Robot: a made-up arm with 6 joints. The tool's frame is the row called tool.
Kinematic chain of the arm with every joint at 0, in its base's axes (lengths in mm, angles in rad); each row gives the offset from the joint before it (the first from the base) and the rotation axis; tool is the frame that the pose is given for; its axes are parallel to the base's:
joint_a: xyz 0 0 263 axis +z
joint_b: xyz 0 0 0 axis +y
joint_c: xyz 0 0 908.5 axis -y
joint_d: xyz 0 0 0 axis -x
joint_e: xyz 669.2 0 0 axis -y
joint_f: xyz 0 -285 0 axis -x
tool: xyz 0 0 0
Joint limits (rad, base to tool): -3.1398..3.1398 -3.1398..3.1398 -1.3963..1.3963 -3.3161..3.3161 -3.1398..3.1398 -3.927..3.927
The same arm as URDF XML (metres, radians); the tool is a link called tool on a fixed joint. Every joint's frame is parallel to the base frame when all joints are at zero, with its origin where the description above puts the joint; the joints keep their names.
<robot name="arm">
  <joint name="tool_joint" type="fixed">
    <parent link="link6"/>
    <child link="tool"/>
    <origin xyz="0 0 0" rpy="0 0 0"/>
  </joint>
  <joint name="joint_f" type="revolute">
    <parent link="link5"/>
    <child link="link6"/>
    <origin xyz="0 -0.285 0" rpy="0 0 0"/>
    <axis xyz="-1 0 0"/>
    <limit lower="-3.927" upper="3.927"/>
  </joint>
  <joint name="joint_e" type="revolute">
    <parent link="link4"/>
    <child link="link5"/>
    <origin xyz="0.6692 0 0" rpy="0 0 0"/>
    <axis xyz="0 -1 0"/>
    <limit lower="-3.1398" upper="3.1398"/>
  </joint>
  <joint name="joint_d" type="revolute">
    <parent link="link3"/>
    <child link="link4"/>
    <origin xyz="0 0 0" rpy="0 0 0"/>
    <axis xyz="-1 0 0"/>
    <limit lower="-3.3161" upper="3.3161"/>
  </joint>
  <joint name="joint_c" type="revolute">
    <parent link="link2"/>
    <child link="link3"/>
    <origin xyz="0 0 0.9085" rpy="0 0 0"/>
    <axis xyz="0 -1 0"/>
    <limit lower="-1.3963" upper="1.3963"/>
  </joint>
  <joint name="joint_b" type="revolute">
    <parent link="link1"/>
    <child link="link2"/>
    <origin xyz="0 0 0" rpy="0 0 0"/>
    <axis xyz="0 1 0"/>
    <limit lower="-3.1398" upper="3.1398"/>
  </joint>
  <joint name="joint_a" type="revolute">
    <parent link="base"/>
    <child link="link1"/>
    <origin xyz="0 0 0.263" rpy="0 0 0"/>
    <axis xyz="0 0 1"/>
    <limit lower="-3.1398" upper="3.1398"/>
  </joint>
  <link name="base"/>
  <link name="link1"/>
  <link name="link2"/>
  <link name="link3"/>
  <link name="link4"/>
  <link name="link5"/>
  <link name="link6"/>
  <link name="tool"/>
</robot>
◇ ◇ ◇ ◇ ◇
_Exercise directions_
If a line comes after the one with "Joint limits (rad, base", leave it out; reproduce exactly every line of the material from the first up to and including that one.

_Answer section_
Robot: a made-up arm with 6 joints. The tool's frame is the row called tool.
Kinematic chain of the arm with every joint at 0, in its base's axes (lengths in mm, angles in rad); each row gives the offset from the joint before it (the first from the base) and the rotation axis; tool is the frame that the pose is given for; its axes are parallel to the base's:
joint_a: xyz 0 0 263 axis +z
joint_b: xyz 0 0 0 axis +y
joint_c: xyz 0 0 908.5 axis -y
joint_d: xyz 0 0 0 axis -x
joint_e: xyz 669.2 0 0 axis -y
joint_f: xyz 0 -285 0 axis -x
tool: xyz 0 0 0
Joint limits (rad, base to tool): -3.1398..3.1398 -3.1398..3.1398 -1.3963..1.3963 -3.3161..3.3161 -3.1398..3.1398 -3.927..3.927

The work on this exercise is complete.